路隘庵日剰

中年や暮れ方近くの後方凡走

この年も雨の季節で折り返す

2005年06月11日 | Weblog

 梅雨入り。
 塚本邦雄死去。

   日本脱出したし 皇帝ペンギンも皇帝ペンギン飼育係りも
   馬を洗はば馬のたましひ冴ゆるまで 人恋はばひとあやむるこころ

 戦後を代表する歌人の死。
 確かにその通りだけれど、小生散文も含めて、その華麗というか絢爛というか、ともかく華やかな措辞にちょっとついていけなかったな。時々テレビに出て、早口で淀みなくまさにケンランな喋り口で他の追随を許さない、といった感じにも。
 一時、毎日新聞が朝日の「折々の詩」に対抗して、塚本の「今朝ひらく言葉」というのをやっていたけれど、内容が該博、高尚すぎてそんなに続かなかった記憶が。
 塚本青史は長男らしい。

 歌人の死といえば、清原日出夫が死んだのも去年の丁度今頃だった。
 その死を伝える新聞の小さな死亡記事には驚いたよなあ。
 ○○日出夫氏 六十○歳 とあって、記事の終わりに、歌人清原日出夫としても知られる、みたいなことが書いてあるのだけれど、本人の肩書きが、なんと、元長野県企業局長。
 清原は確か北海道出身で大学は京都の筈だから、まずはなんで長野にいるんだと思ったものだ。

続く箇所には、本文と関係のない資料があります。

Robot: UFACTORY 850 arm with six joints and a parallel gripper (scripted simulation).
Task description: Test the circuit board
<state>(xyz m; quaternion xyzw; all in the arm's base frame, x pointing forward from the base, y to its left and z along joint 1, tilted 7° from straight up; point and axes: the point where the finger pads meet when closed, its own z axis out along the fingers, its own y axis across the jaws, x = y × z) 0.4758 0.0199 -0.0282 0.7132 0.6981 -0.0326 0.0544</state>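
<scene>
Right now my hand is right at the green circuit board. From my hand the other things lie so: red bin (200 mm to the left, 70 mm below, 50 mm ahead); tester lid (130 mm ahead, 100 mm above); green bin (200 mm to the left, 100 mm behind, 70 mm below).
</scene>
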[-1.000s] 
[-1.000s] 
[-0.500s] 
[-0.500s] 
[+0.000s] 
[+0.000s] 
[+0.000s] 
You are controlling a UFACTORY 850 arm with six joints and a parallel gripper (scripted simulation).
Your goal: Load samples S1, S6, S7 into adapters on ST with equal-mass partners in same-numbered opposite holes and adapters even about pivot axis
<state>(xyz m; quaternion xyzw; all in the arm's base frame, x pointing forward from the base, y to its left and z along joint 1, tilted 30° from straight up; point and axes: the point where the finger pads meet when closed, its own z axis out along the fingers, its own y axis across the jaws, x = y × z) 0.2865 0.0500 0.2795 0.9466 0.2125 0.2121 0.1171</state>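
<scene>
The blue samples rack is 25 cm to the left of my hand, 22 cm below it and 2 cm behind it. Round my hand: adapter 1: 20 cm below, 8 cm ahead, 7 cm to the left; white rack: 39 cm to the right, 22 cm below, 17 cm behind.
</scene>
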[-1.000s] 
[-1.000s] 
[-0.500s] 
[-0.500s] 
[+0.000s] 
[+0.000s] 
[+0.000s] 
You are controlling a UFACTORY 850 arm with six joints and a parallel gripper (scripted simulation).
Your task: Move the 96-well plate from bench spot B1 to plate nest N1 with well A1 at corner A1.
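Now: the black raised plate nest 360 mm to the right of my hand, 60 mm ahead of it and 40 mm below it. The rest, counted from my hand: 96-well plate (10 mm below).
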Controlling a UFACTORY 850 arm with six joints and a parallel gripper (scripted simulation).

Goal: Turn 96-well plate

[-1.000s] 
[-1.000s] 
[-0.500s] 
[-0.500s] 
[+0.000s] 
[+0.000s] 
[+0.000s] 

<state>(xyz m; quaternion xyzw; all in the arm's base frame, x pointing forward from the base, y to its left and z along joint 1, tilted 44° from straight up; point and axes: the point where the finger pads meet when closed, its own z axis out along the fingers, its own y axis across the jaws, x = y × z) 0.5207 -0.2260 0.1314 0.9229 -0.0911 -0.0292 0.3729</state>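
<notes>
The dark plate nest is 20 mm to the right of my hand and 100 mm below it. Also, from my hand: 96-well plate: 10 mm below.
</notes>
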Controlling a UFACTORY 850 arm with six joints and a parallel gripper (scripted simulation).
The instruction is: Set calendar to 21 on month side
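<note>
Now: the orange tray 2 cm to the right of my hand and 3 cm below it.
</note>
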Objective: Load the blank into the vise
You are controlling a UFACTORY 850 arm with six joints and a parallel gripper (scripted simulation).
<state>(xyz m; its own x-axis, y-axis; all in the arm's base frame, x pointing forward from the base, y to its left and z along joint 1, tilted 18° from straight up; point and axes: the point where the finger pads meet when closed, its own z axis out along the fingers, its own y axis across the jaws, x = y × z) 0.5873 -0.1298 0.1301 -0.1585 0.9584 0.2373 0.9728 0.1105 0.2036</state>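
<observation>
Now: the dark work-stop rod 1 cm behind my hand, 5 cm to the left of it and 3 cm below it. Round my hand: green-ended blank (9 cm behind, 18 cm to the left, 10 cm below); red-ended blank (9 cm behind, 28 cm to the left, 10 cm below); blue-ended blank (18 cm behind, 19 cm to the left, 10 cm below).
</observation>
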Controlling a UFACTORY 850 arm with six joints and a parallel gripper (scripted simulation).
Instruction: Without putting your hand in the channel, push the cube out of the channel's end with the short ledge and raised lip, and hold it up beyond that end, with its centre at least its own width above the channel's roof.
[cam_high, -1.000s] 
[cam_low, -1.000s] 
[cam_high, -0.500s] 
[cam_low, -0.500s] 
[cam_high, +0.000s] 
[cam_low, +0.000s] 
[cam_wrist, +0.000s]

   釈放を求める隊に夜は来て頭上投光機が秘かに置かる
   装甲車踏みつけて越す足裏の清しき論理に息つめている

 安保闘争を直裁に歌った歌人として、清原と岸上大作は双璧だろうが、岸上が自死して、清原も沈黙していつか名前も聞かなくなって、清しき論理だけが美しく息つめられていたのだったけれど・・・。
 その反乱、反体制の歌人が公務員になっていて、局長サマにまでなっていたとは、ぜんぜん知らなかったな。
 そもそも長野県企業局といえば、ビーナスラインや南アスーパー林道、その局長といえば古くは相沢天皇といった利権の奥の院といった印象。周囲も含めてどんな風に公務なさっていたんだろう、というのは下司の勘繰りだけどね。
 「なんとなくクリスタル」が知事になる直前くらいか。

 梅雨入りと同時にようやく雨。
 ひさしぶりの静かな雨もいいものだ。